#### Exercise goal:
Among the entries, which lines carry the string "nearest"? Copy every one.

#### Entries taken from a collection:
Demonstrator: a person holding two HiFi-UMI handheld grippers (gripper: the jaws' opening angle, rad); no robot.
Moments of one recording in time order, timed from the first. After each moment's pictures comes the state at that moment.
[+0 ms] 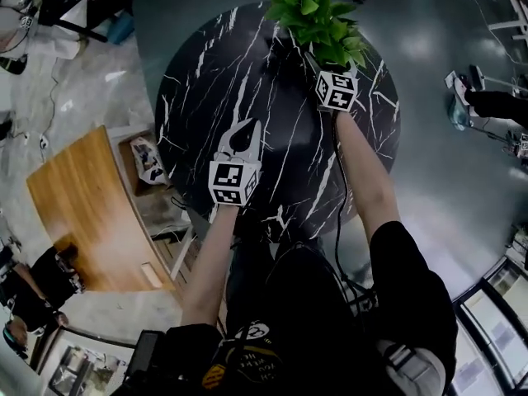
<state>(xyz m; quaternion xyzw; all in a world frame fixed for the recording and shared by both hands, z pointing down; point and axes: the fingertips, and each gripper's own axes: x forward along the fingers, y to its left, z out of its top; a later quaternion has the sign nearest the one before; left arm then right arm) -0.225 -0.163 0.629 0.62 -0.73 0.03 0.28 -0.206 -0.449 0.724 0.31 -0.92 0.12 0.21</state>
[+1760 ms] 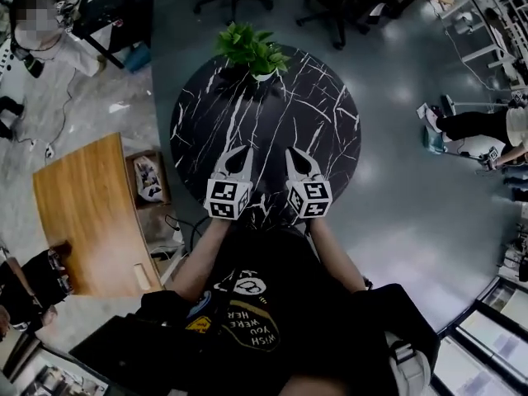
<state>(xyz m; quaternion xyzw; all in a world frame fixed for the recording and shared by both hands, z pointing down) -0.151 -0.084 0.480 0.63 -0.73 0.03 0.25 -0.071 -0.153 0.495 0.21 -0.94 0.18 0.19</state>
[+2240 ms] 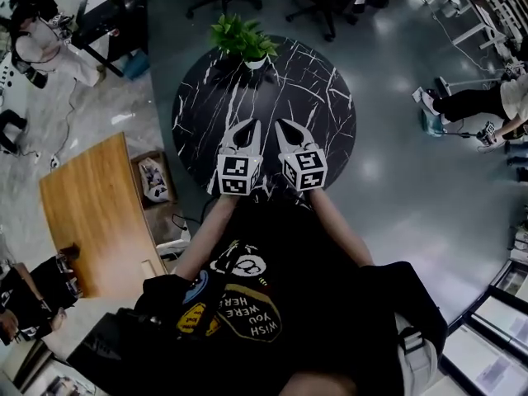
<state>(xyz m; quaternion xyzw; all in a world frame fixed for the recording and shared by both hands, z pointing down) -0.116 -0.092 0.425 0.65 -0.74 0.05 0.17 -0.076 -0.127 0.438 0.18 -0.96 0.13 0.16</state>
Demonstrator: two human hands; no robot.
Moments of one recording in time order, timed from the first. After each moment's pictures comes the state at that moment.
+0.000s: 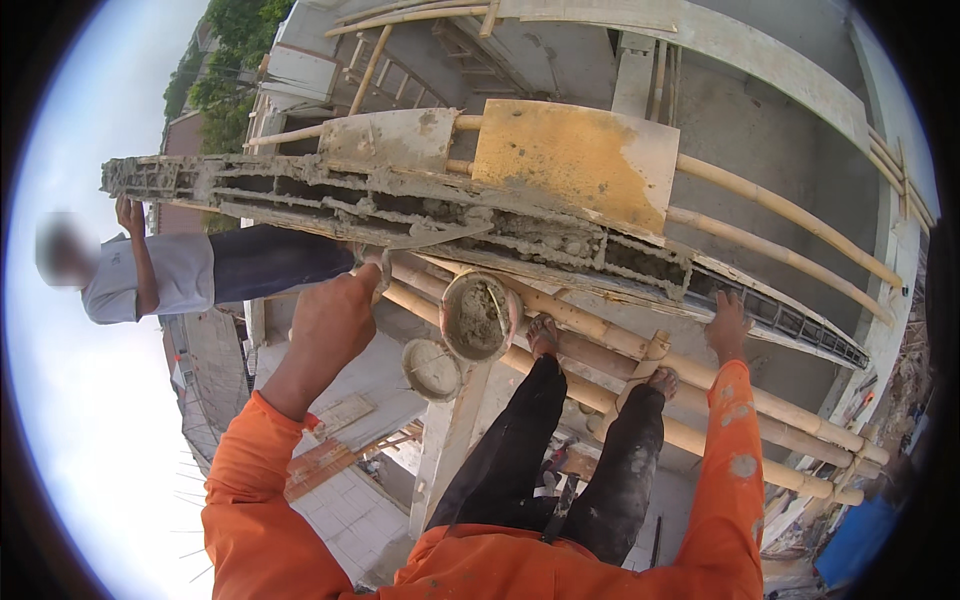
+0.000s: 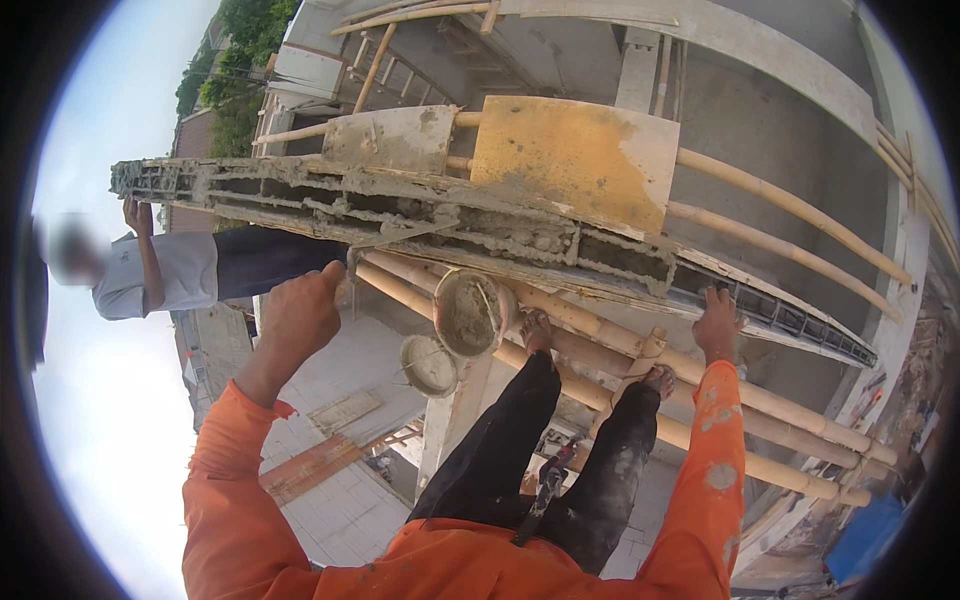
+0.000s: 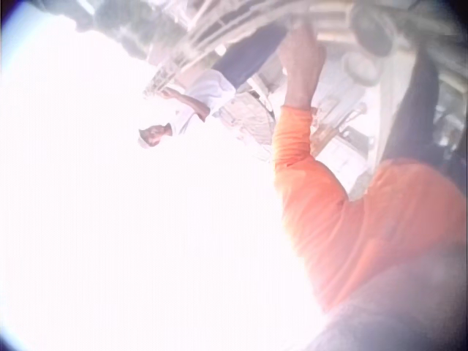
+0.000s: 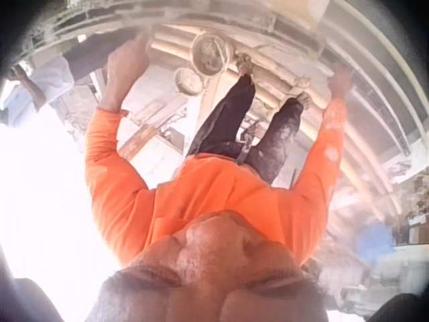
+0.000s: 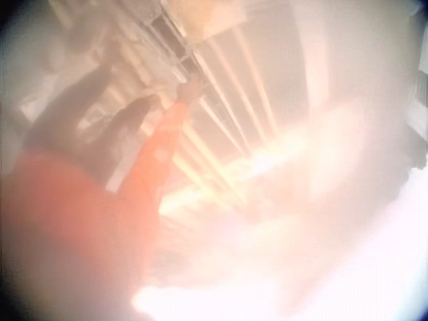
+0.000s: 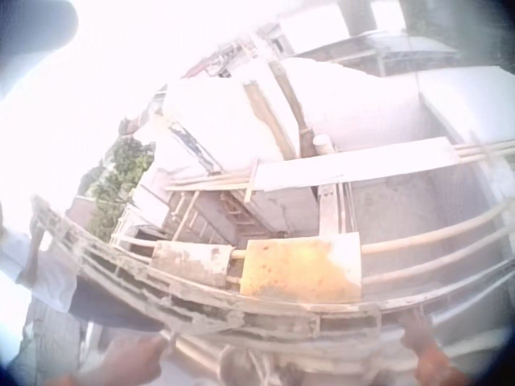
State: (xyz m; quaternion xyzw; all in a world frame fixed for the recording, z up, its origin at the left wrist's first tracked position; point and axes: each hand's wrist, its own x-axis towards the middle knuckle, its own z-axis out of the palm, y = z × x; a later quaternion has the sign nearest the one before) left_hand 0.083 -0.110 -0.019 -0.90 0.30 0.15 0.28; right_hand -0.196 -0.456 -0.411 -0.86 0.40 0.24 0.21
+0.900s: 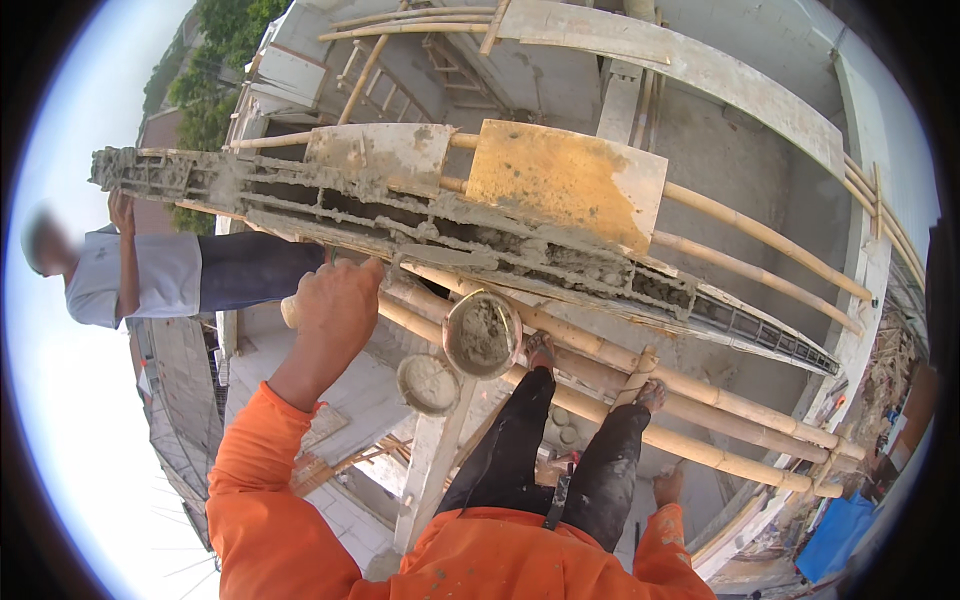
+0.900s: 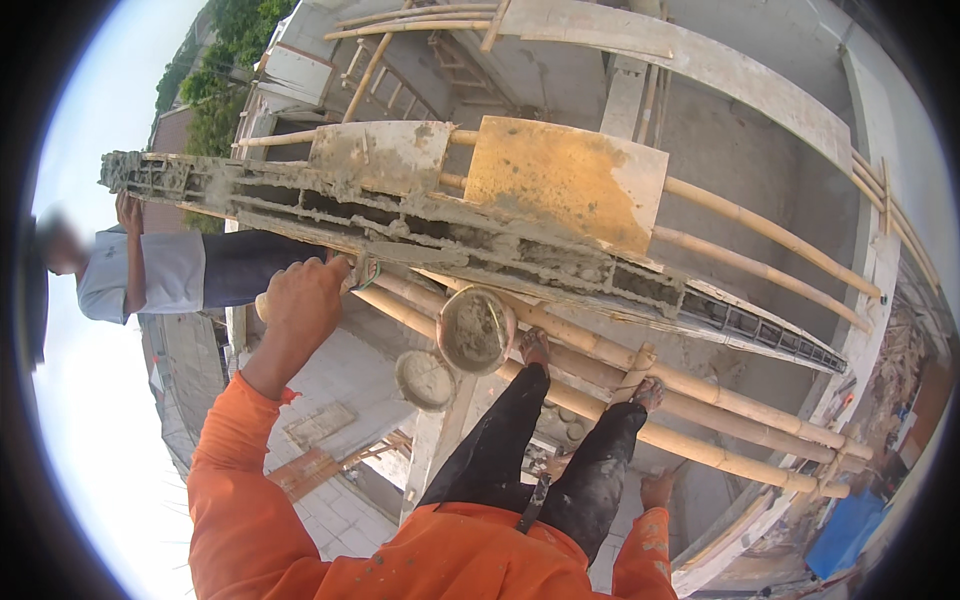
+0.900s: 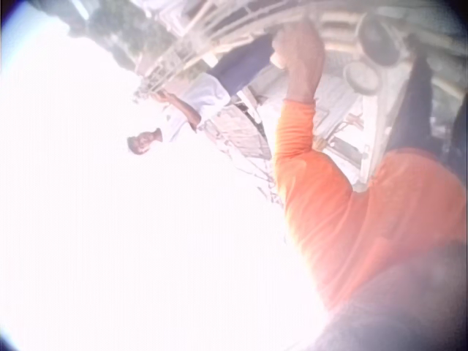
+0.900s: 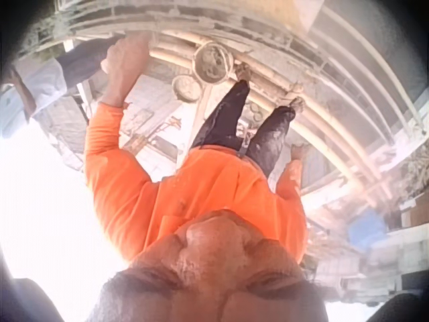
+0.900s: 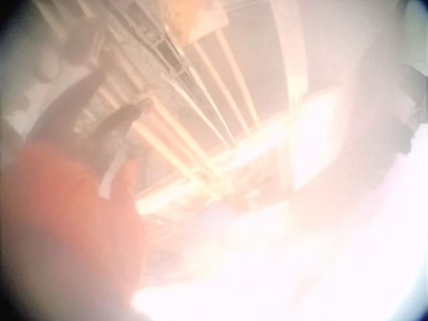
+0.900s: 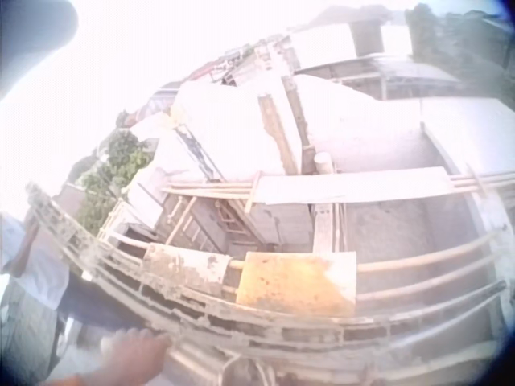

#### Response to the exercise:
<state>(xyz m; quaternion xyzw; all in a world frame fixed for the recording and shared by both hands, z pointing down; point and axes: the fingertips, and each gripper's own axes: x forward along the fingers, y to its left, z out of its top; a later quaternion has the sign nearest the one before; left arm then right arm) -0.225 -0.163 0.629 0.62 -0.73 0.03 0.28 -0.206 -0.449 0.724 0.31 -0.92 0.12 0.21</state>
State: (xyz m; quaternion xyzw; all in a world frame fixed for the recording, z up, its origin at the left wrist's first tracked position; point and axes: each hand's wrist, its own x-axis towards the middle knuckle, its own z-axis out of the palm, y = z × x; a later quaternion has the sign nearest the one before) left_hand 0.083 -0.110 -0.019 -0.90 0.30 0.15 0.28; right_hand -0.196 -0.456 -0.411 -0.86 0.40 0.24 0.21

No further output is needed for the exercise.